Pour over in nude,soho,just for a change,a Colombian,lovely clean sweet fresh taste


----------



## bubbajvegas (Jan 26, 2013)

In the milk bar,soho,lovely espresso square mile Honduras marcala,

Missus looking miffed that I'm taking pics of machines again,looool


----------



## painty (Jul 25, 2011)

Wondering where the Milk bar got their fancypants cream coloured hopper lid and Mazzer badge from...

Great pictures, Bjv, thanks for posting them


----------



## coffeechap (Apr 5, 2012)

The badge is standard just has a chrome plate behind it.


----------



## lookseehear (Jul 16, 2010)

Milk bar is a regular for me. Had an espresso of the Honduras on Wednesday and loved it!


----------



## bubbajvegas (Jan 26, 2013)

lookseehear said:


> Milk bar is a regular for me.

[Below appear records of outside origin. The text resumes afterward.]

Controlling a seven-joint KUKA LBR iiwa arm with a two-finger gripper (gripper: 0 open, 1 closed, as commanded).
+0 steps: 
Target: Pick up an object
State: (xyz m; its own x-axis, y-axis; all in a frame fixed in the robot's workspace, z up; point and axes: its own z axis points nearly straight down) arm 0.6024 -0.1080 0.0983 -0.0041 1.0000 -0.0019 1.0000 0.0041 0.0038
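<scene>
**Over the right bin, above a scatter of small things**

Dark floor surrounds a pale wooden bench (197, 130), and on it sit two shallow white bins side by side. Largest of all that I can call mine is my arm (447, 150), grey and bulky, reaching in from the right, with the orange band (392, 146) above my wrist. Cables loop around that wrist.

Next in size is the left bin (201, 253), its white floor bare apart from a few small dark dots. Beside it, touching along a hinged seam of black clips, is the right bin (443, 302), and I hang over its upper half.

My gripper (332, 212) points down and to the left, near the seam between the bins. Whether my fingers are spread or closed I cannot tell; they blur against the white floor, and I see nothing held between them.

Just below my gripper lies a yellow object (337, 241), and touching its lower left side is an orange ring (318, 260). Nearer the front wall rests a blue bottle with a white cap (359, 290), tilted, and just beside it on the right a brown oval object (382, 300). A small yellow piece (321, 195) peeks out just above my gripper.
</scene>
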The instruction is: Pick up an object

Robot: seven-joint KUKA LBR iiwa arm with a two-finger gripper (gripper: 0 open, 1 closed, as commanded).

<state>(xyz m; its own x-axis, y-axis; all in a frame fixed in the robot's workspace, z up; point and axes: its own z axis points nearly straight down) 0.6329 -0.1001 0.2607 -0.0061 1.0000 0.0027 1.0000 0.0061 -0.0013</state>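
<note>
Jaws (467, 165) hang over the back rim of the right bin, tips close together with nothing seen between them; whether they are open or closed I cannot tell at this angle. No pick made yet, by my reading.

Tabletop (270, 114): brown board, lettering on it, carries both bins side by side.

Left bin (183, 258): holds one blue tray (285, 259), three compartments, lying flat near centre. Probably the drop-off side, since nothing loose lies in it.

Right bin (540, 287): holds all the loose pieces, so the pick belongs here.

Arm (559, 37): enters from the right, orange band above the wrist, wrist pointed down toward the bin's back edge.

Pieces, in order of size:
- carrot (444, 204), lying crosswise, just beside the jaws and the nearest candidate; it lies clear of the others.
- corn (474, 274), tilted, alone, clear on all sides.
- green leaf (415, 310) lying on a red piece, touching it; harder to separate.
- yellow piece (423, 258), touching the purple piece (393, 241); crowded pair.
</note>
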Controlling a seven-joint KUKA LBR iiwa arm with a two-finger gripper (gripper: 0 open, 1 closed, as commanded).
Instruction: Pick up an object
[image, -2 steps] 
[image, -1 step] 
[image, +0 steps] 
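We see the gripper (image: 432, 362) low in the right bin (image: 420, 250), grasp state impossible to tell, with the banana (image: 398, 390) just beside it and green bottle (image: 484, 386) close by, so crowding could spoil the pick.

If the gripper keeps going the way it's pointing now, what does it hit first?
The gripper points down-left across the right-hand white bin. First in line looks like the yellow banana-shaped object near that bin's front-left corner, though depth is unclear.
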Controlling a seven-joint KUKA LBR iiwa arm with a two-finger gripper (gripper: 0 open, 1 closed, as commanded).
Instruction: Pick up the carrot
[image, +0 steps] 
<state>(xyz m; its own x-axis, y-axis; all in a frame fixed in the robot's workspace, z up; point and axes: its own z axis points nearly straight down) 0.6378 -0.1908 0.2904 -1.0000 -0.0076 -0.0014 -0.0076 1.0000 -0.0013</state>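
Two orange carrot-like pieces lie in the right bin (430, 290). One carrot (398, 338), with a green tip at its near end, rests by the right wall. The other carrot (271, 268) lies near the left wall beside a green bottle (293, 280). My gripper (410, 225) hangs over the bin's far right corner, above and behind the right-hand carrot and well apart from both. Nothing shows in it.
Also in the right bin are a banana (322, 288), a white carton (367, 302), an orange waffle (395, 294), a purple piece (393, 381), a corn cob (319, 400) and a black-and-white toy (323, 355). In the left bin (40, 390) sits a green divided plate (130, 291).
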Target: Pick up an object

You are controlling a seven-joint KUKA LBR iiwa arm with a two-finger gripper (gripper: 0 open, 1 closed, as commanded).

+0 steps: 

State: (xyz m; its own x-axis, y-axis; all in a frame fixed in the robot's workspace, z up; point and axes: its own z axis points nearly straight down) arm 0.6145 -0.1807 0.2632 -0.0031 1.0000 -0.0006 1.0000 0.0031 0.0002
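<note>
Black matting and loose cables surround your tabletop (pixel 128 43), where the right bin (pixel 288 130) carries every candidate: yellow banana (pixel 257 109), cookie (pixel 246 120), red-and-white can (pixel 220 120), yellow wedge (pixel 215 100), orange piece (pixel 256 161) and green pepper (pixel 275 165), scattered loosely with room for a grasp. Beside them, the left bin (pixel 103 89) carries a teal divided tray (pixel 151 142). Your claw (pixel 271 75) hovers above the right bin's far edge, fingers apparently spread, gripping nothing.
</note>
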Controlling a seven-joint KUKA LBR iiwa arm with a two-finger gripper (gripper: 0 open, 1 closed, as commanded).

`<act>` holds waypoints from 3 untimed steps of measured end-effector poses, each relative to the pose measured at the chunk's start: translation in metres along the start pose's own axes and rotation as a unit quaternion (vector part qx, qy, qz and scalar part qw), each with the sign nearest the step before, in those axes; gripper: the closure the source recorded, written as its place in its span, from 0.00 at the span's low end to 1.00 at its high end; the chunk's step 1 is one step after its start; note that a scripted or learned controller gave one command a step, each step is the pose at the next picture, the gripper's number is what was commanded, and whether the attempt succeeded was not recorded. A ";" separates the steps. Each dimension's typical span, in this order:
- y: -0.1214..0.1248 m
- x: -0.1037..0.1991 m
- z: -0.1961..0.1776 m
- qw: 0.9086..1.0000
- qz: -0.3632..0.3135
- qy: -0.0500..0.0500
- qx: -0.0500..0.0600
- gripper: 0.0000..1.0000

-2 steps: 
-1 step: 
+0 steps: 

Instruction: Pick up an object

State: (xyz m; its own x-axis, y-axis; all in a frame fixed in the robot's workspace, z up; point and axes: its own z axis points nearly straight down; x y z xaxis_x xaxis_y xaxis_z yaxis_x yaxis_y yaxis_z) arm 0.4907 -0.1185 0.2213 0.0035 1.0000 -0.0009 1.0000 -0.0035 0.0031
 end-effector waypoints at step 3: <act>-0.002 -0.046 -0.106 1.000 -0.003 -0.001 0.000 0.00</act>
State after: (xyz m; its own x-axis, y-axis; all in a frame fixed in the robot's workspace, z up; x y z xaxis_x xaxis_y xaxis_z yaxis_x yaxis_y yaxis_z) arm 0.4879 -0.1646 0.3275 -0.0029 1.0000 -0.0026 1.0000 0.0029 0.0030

Had an espresso of the Honduras on Wednesday and loved it!


Yeah,cool spot,nice and relaxed pop in and pop out and the Honduras was a nice balanced acidity,bang on the money


----------



## bubbajvegas (Jan 26, 2013)

Hope your all enjoying the journey,called in at flat planet,carnaby,they've got a elektra barlume,beautiful machine but came for the flatbreads,killer food,fresh and gorgeous,recommended


----------



## bubbajvegas (Jan 26, 2013)

Ok do this will be the last entry as I'm all caffeined out and we come back up north later,workshop marylebone,another synesso but in a pretty blue,finca la Paz,fantastic and just about to order a cult of done,

#bouncingoffthewalls


----------



## bubbajvegas (Jan 26, 2013)

Oh man it was a good job I was all caffeined out,was hard to resist a bucket of latte tho


----------



## coffeechap (Apr 5, 2012)

Can't believe you didn't try the best place in town


----------



## painty (Jul 25, 2011)

Looks like all new mazzers have that square silver coloured riveted badge then - maybe that's what you were saying CC? - looks a lot better than the old one.

Talking of London, has anyone been to the Bramah Tea and Coffee museum (if it still exists)? One of those places I mean to visit but never get around to...


----------



## reneb (Nov 2, 2011)

coffeechap said:


> Can't believe you didn't try the best place in town


Which is?

And what's with the min 13 character posts? Is this a new forum feature?


----------



## iroko (Nov 9, 2012)

Cool weekend, thanks for the pictures


----------